Dr. McDonald said she’s also “certain that it impacted patient care,” observing that when there are no guidelines available on how to manage patients, physicians will turn to the most recent evidence in the most reputable journals.

“In the case of ACE [inhibitors] and ARBs, although the study was based on fraudulent data, we were lucky that the overall message was in the end probably correct, but that might not have been the case for another study or dataset,” she said.

Early in the pandemic, concerns existed that ACE inhibitors and ARBs could be harmful, increasing the expression of ACE2 receptors, which the SARS-CoV-2 virus uses to gain entry into cells. The first randomized trial to examine the issue, BRACE CORONA, showed no clinical benefit to interrupting use of the agents in hospitalized patients. An observational study suggested ACE inhibitors may even be protective.

Of two high-profile retractions, McDonald said they chose to bypass the hydroxychloroquine study, which had an eye-popping Altmetric attention score of 23,084, compared with 3,727 for the NEJM paper, because it may have been cited for “other” reasons. “We wanted to focus less on the politics and more on the problem of retracted work.”

The team found that researchers across the globe were citing the retracted ACE/ARB paper (18.7% in the United States, 8.1% in Italy, and 44% other countries). Most citations were used to support a statement in the main text of a study, but in nearly 3% of cases, the data were incorporated into new analyses.

Just 17.6% of the studies cited or noted the retraction. “For sure, that was surprising to us. We suspected it, but our study confirmed it,” Dr. McDonald said.

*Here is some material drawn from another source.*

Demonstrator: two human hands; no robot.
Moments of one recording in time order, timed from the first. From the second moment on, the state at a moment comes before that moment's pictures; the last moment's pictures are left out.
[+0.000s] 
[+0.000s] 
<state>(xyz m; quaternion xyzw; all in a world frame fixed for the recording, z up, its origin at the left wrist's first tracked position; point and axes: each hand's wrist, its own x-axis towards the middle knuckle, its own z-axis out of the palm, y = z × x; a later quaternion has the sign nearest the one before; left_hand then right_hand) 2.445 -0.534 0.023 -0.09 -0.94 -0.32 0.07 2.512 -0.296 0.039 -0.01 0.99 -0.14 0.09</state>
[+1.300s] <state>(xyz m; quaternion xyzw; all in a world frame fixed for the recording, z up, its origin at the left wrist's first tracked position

Although retracted articles can be identified by a watermark or line of text, in some cases that can be easily missed, she noted. What’s more, not all citation software points out when a study has been retracted, a fate shared by the copyediting process.

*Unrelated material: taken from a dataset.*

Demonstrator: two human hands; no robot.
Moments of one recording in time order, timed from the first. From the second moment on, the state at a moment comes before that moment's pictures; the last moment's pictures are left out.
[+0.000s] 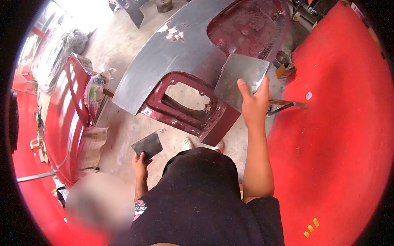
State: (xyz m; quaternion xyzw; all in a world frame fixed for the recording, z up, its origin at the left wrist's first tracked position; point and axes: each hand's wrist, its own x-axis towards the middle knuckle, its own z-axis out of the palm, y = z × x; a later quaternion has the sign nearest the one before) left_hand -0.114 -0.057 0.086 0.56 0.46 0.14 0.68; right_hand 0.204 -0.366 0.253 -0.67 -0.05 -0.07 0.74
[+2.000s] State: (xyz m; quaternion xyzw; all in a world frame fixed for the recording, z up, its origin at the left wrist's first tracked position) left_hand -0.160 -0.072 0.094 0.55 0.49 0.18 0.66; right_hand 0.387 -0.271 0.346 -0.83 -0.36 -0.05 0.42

“There are a lot of mechanisms in place and, in general, what’s happening is rare but there isn’t a perfect automated system solution to absolutely prevent this from happening,” she said. “It’s still subject to human error.”

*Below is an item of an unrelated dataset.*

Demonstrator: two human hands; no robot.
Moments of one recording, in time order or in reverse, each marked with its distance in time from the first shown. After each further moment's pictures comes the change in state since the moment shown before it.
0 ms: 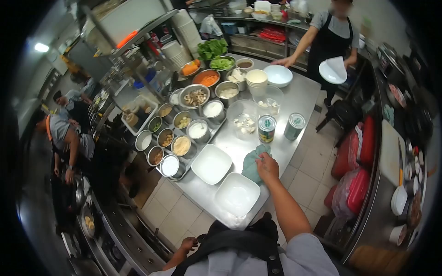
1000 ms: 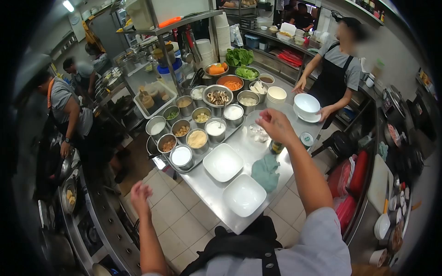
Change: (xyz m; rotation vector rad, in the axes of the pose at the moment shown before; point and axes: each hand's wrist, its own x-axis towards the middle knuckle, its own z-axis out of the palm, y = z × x) left_hand -0.150 0.211 -0.108 -0.791 0.602 1.059; right_hand 0.070 -0.203 -0.094 -0.004 -0.166 -0.534
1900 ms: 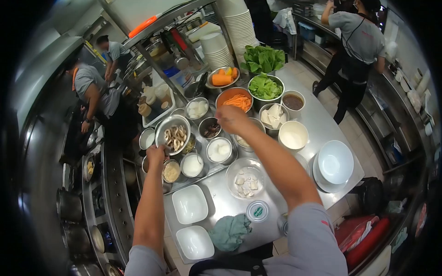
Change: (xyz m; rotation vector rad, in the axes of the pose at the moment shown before) left_hand 0.151 -0.002 0.358 0.438 0.229 -0.224; right_hand 0.304 0.139 0.106 0.127 -0.516 -0.414
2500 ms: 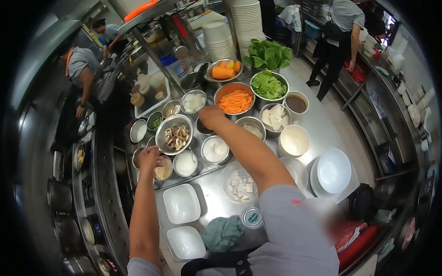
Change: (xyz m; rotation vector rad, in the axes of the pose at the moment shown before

The findings also have to be taken in the context of a rapidly emerging pandemic and the unprecedented torrent of scientific papers released over the past year.

“That might have contributed to why this happened, but the takeaway message is that this can happen despite our best efforts, and we need to challenge ourselves to come up with a system solution to prevent this from happening in the future,” Dr. McDonald said. “Current mechanisms are probably capturing 95% of it, but we need to do better.”

Limitations of the present analysis are that it was limited to the single retracted study; used only a single search engine, Google Scholar, to identify the citing works; and that additional citations may have been missed, the authors noted.

McDonald and coauthor Todd C. Lee, MD, report being signatories on a public letter calling for the retraction of the Surgisphere papers. Dr. Lee also reported receiving research support from Fonds De Recherche du Quebec-Sante during the conduct of the study.

A version of this article first appeared on Medscape.com.